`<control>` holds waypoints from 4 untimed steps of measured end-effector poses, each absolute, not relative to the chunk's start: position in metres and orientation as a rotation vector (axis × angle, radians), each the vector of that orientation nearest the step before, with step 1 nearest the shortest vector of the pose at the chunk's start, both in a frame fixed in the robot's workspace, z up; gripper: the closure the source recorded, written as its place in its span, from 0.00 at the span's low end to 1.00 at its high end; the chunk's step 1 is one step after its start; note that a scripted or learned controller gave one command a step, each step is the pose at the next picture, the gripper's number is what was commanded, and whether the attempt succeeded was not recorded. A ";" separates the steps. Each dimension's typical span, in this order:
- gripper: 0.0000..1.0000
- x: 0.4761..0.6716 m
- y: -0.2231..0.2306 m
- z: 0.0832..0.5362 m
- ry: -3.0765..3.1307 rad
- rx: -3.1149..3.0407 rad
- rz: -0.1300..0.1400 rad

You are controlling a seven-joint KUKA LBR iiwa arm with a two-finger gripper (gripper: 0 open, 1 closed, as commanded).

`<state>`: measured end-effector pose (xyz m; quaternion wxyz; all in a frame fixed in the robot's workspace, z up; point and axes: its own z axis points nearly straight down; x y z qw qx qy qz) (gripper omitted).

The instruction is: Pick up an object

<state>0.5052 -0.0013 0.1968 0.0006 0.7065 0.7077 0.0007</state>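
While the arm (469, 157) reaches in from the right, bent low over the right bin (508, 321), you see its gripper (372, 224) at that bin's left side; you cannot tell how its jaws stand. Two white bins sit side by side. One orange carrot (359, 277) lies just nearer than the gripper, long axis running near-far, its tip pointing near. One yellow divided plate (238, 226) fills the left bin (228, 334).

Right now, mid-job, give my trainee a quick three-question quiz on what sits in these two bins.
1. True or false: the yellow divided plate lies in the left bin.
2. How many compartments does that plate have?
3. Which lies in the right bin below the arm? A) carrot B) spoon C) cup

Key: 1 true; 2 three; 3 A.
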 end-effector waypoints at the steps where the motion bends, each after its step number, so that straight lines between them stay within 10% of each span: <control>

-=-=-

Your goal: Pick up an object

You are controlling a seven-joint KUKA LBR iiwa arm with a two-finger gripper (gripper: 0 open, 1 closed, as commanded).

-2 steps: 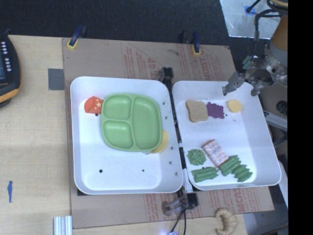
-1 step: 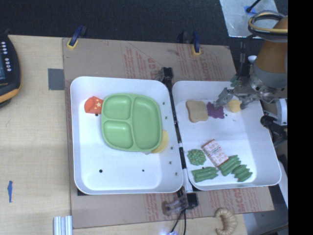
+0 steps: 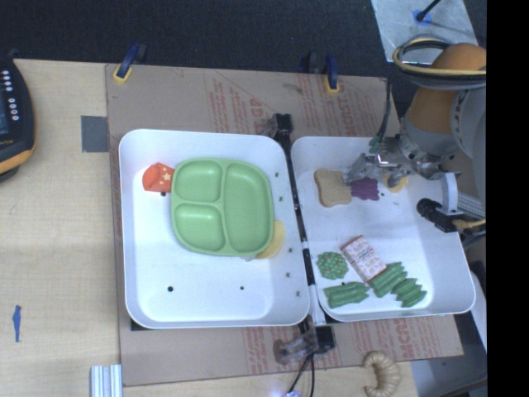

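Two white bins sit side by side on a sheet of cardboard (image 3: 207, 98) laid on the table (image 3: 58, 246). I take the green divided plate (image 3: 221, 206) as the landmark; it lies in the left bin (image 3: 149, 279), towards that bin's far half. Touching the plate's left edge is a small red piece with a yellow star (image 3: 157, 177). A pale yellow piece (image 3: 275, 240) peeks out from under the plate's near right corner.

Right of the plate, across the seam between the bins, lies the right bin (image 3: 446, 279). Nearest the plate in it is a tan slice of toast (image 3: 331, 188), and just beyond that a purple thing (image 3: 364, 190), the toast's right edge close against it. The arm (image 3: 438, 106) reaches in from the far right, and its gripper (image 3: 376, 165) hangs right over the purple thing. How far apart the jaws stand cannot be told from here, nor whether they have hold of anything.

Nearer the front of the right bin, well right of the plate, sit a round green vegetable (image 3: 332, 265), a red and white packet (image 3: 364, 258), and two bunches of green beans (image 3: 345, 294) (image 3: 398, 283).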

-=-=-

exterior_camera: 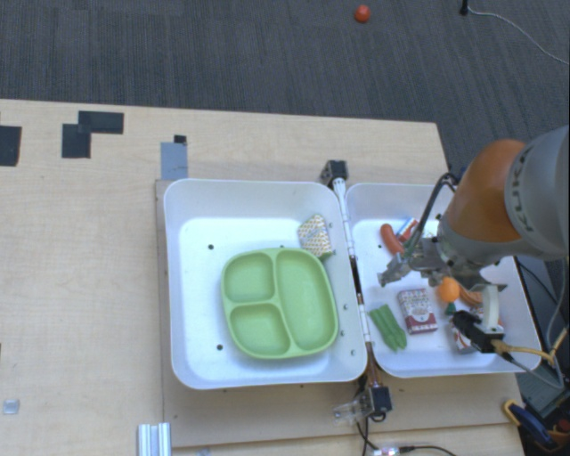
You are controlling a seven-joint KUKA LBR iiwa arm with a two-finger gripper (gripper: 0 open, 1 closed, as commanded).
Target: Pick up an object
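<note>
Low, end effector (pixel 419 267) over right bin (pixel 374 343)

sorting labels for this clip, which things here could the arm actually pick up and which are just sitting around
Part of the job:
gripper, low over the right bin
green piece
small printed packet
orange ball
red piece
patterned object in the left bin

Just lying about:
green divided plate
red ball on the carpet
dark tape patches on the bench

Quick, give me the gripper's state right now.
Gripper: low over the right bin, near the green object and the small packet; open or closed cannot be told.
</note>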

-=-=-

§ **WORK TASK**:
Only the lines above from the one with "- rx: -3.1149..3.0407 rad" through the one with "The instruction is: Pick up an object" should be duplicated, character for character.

§ **RESULT BELOW**:
- rx: -3.1149..3.0407 rad
- rz: -0.1300..0.1400 rad

You are controlling a seven-joint KUKA LBR iiwa arm with a two-finger gripper (gripper: 0 open, 1 closed, as commanded).

`<state>`: measured end-effector pose (xyz m; quaternion wxyz; all in a frame fixed in the robot's workspace, z up; point and axes: its own z axis points nearly straight down; x y z qw qx qy qz) (gripper omitted).

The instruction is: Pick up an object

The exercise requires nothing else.